Prevention and Control of influenza A
Immunization against influenza supply fair defences, or may reduce symptoms if the disease is pressed. Every year, scientists formulate a vaccine against the most recently spreading strain of the virus. The vaccine is composed of inactivated organisms from several virus strains which scientists try to consider the most recent mutation. These vaccines are commonly prepared using eggs grown viruses. Lately, a new mist vaccine, Flu Mist, was developed for patients between the age of 5 and 65. The vaccine is sprayed into the nose and it works same as injection. The difference is that this vaccine includes live virus, so it cannot be given to persons with immunocompromised patient or pregnant women. Also there are many vaccines that progress and has effective in recovering from influenza infection such as genetically engineered live influenza virus vaccines , Live influenza virus vaccine candidates expressing varied NS1 genes and use of replication-defective influenza viruses as vaccine candidates DNA vaccination
There are prevention and control guideline that you can protect your self from getting influenza infection. Hand hygiene by washing hands because it is the best way to prevent many common infections. Also avoid crowds during flu season because it spreads easily. Balanced diet, enough amount of sleep and regular exercise needed for a healthy immune system.

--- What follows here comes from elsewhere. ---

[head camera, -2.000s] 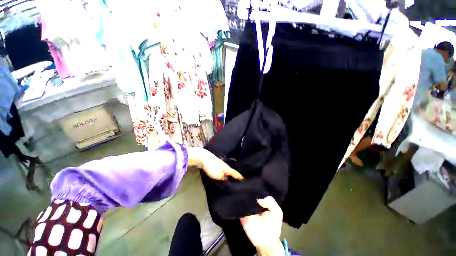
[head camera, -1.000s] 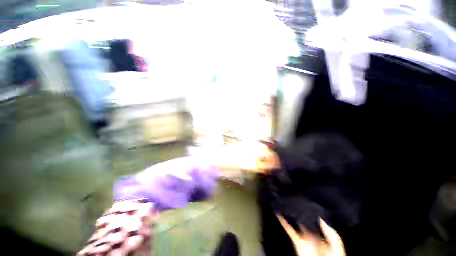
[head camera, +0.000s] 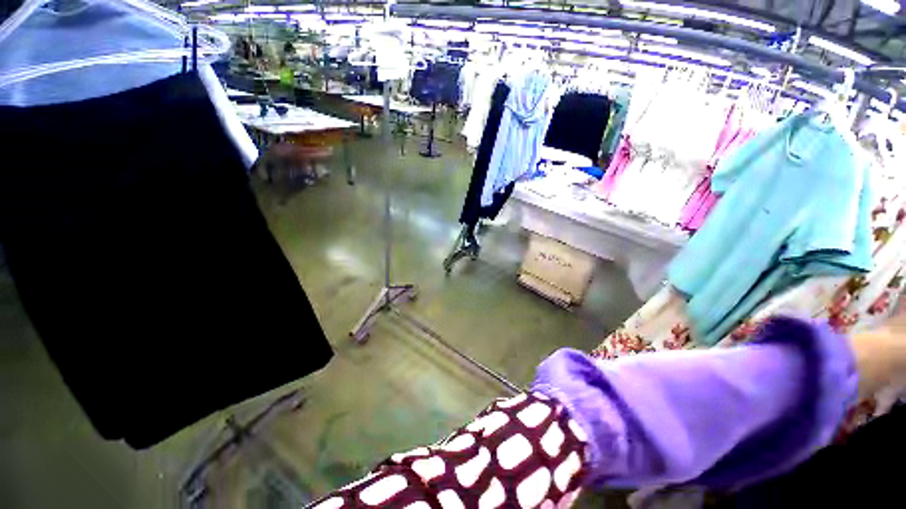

Conclusion and future outlook
Influenza remains a serious disease despite the availability of antiviral and inactivated trivalent vaccines, which are effective for most recipients. There have been many achievements in the development of influenza vaccines and antiviral medications to prevent and treat influenza, and there are systems in place to give early warning for the happening of pandemic viruses. In addition live-virus vaccines are being designed and tested in animals and are intended to be studied in humans. Major advances, based on novel adjuvant and recombinant DNA techniques, promise to change the landscape of vaccinology against influenza and many other infectious diseases.